Activity
Output the data below only from the line containing "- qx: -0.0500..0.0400" up to and including the line containing "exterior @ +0", exact and with the pictures left out.

Data for this exercise
* * * * *
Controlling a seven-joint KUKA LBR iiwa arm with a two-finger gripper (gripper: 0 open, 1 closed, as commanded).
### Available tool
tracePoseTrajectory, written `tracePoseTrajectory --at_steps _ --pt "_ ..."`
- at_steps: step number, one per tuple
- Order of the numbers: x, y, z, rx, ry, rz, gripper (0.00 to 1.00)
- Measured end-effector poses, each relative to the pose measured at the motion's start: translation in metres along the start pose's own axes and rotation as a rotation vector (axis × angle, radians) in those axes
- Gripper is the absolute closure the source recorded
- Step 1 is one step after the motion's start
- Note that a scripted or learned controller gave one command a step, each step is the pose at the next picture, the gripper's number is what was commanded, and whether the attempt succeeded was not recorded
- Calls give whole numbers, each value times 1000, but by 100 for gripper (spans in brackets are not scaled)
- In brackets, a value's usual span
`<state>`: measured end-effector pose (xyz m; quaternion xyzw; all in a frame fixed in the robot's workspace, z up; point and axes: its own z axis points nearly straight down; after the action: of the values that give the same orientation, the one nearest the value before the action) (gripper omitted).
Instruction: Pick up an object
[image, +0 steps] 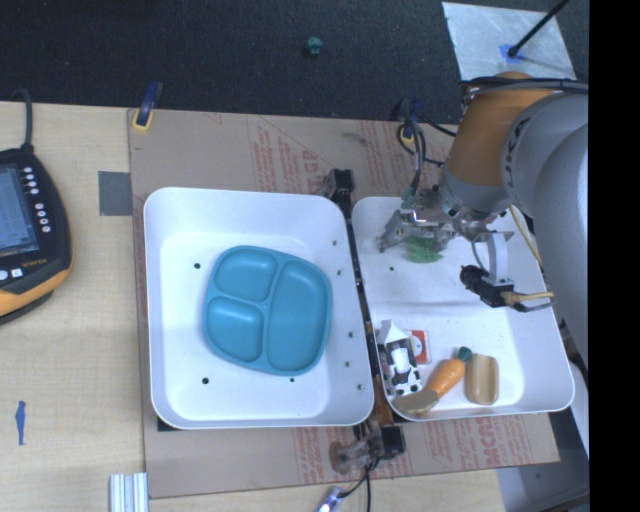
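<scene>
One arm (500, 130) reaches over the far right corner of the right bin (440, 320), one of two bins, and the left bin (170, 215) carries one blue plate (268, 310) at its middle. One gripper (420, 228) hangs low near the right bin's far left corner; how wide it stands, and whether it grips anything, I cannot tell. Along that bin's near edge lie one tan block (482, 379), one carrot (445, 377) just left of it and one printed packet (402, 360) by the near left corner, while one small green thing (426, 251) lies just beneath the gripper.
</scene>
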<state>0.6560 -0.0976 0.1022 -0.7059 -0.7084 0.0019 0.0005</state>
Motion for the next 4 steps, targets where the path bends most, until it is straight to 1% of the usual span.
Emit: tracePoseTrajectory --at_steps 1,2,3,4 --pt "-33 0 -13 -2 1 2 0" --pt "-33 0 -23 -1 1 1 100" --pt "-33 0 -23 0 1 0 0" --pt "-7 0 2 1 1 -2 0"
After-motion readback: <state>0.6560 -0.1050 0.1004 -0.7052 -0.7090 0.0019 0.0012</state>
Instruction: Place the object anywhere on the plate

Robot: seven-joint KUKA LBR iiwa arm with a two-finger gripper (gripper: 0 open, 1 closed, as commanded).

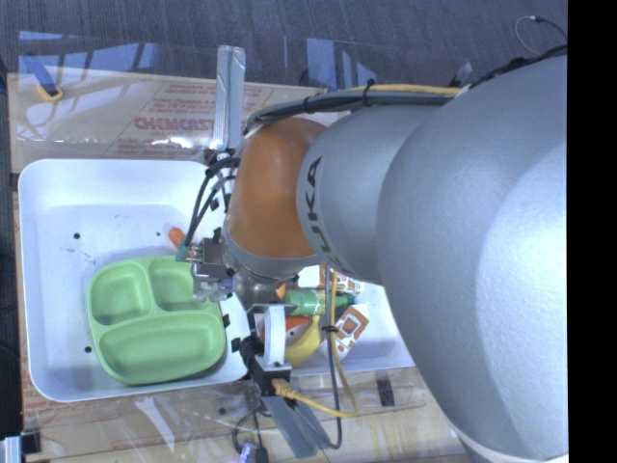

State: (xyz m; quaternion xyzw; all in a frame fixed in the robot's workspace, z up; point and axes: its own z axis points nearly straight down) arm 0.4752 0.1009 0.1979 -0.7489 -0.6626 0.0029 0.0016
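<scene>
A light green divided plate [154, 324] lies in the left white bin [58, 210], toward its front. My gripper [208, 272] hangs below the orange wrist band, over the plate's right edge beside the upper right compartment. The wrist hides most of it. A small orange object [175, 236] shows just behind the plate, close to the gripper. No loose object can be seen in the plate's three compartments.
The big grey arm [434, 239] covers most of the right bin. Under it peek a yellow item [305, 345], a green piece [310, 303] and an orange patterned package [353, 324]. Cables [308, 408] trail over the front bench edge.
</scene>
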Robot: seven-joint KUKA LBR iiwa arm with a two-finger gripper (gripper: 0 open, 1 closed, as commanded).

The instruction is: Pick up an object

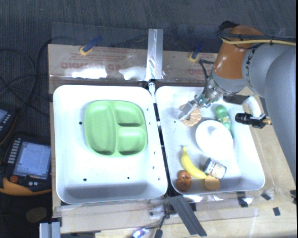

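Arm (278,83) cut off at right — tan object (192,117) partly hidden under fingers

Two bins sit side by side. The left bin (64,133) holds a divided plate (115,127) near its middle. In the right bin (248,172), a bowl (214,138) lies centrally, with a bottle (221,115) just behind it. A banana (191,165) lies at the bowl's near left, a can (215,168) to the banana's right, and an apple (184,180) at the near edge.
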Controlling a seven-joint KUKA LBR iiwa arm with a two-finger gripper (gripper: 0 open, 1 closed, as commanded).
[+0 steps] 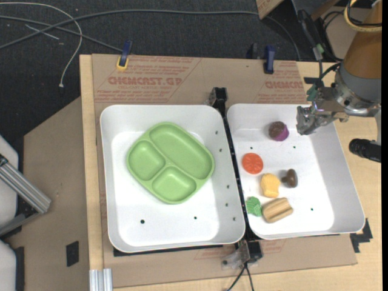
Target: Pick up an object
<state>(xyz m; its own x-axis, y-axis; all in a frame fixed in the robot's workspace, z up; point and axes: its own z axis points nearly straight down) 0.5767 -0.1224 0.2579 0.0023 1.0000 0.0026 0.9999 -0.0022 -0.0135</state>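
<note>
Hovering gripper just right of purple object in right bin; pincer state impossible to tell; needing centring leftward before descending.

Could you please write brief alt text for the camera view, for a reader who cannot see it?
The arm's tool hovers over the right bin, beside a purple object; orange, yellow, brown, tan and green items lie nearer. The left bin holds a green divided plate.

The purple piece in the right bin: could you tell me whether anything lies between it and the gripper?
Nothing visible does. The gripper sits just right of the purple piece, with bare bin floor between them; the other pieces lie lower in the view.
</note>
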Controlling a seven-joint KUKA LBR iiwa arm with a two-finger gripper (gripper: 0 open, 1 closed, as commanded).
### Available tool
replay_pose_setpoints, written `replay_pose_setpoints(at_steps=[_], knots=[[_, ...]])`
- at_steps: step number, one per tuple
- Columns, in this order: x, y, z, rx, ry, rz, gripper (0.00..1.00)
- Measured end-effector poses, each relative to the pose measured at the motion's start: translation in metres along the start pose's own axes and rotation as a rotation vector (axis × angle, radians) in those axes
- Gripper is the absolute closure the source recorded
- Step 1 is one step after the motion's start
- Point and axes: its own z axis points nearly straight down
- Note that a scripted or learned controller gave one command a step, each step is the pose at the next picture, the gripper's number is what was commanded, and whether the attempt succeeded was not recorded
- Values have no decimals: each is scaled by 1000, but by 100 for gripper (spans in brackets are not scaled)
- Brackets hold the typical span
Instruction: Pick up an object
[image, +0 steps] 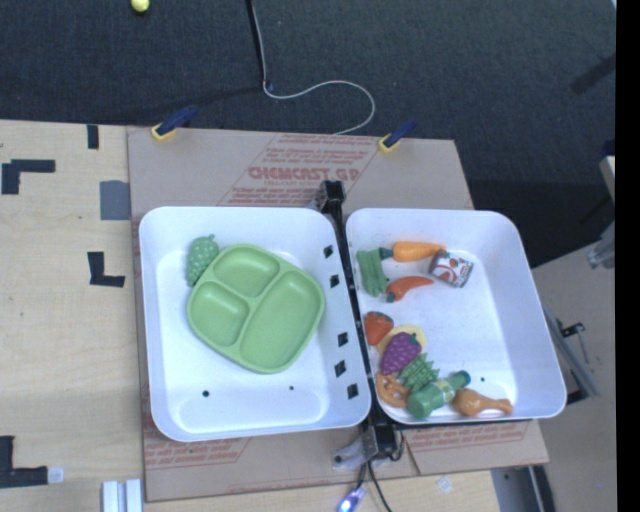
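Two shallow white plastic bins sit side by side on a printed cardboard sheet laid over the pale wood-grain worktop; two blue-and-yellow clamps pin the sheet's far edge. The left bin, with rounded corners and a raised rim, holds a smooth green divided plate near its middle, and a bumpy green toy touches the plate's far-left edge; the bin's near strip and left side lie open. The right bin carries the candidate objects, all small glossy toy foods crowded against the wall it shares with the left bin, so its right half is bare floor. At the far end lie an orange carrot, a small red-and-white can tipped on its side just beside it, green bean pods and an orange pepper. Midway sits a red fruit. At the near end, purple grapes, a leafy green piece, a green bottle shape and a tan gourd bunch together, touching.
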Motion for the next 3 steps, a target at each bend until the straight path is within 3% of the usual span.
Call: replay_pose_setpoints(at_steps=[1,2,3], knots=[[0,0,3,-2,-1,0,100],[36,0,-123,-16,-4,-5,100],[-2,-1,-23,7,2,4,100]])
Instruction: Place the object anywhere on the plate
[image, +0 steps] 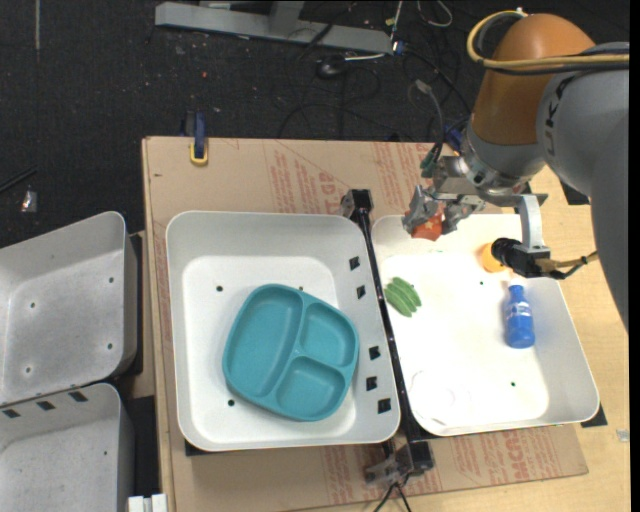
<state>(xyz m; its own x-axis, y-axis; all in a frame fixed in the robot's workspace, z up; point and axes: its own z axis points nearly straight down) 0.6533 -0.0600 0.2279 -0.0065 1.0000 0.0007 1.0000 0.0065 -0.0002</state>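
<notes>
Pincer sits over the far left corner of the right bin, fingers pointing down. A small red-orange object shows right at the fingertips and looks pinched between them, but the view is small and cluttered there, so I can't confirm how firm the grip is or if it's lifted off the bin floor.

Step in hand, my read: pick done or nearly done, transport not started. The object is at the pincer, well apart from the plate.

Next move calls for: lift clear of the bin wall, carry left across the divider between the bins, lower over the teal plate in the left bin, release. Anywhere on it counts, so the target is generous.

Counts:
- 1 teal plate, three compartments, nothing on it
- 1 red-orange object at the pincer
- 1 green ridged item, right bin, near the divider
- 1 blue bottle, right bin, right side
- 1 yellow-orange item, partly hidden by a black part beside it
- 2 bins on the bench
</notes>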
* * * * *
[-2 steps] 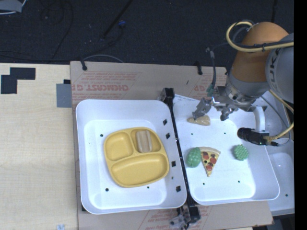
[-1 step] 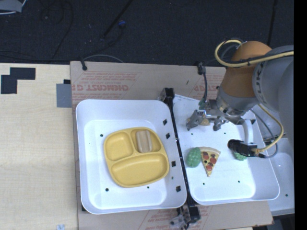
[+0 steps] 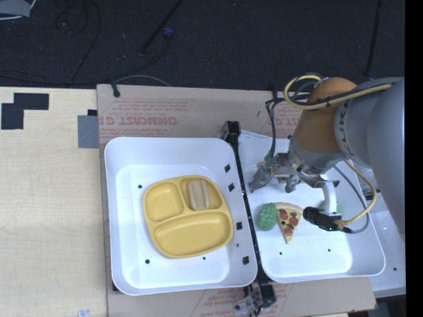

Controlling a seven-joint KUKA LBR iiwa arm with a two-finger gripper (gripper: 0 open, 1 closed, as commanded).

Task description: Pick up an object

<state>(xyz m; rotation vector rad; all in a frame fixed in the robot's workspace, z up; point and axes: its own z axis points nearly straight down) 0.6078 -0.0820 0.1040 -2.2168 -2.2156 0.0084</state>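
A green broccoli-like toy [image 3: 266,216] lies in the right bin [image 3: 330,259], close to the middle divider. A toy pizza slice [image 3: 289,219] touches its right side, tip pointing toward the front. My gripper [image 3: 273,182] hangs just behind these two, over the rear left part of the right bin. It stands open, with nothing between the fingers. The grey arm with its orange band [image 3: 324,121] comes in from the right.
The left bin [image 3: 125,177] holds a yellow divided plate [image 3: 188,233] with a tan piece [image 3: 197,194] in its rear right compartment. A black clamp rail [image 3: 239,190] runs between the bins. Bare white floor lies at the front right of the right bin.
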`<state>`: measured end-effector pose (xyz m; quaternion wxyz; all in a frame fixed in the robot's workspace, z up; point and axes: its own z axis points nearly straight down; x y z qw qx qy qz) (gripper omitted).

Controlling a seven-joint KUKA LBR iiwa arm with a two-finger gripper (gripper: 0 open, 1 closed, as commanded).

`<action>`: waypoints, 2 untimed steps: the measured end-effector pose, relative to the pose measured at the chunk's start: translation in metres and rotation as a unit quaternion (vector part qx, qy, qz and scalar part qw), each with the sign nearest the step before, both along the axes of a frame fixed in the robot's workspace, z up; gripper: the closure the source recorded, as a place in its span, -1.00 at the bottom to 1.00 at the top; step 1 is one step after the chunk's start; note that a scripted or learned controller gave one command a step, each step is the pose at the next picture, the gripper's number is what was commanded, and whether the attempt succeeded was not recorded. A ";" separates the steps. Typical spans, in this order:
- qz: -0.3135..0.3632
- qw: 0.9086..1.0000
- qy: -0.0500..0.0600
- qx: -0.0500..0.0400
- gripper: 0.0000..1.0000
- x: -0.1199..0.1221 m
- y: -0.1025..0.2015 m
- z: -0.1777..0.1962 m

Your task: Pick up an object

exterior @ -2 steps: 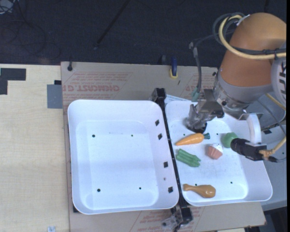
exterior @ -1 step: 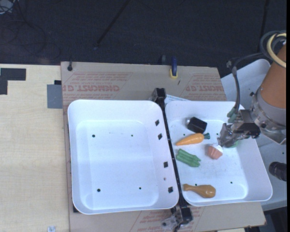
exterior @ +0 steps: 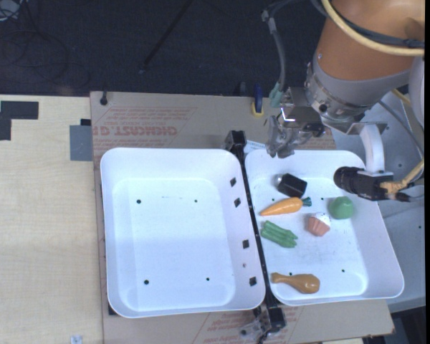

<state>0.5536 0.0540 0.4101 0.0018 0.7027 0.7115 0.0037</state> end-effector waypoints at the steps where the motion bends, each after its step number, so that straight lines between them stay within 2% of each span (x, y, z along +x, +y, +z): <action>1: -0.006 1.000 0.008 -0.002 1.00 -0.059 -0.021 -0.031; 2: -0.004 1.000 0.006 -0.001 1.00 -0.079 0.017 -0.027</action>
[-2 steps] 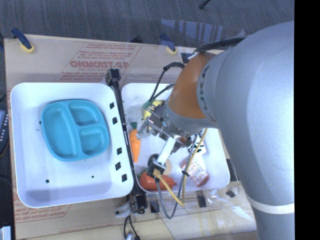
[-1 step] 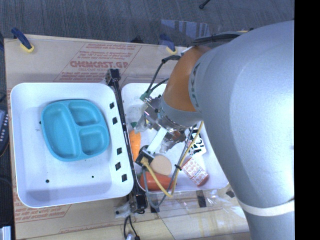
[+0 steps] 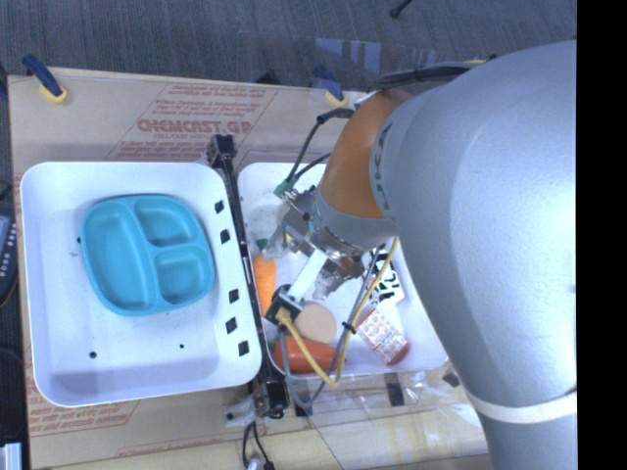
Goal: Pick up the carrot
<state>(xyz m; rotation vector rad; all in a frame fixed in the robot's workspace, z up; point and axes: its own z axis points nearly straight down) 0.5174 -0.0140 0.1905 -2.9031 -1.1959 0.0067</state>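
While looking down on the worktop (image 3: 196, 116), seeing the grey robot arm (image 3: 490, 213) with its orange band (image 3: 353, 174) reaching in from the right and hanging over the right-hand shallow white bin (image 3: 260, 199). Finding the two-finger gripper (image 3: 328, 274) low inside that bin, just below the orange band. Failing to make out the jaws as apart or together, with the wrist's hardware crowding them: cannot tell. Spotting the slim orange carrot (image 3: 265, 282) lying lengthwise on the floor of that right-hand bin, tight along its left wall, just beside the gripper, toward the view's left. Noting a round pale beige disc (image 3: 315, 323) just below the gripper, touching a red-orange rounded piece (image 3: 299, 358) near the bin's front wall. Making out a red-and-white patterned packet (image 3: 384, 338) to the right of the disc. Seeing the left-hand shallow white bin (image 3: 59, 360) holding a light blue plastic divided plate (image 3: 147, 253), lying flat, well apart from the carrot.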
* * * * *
Exercise response
- qx: -0.0500..0.0400
- gripper: 0.0000..1.0000
- x: -0.1199..0.1221 m
- y: -0.1025..0.2015 m
- z: -0.1777..0.1962 m

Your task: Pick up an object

exterior @ -2 steps: 
exterior @ -1 step: 
exterior @ +0 steps: 

No further output is given for this exercise.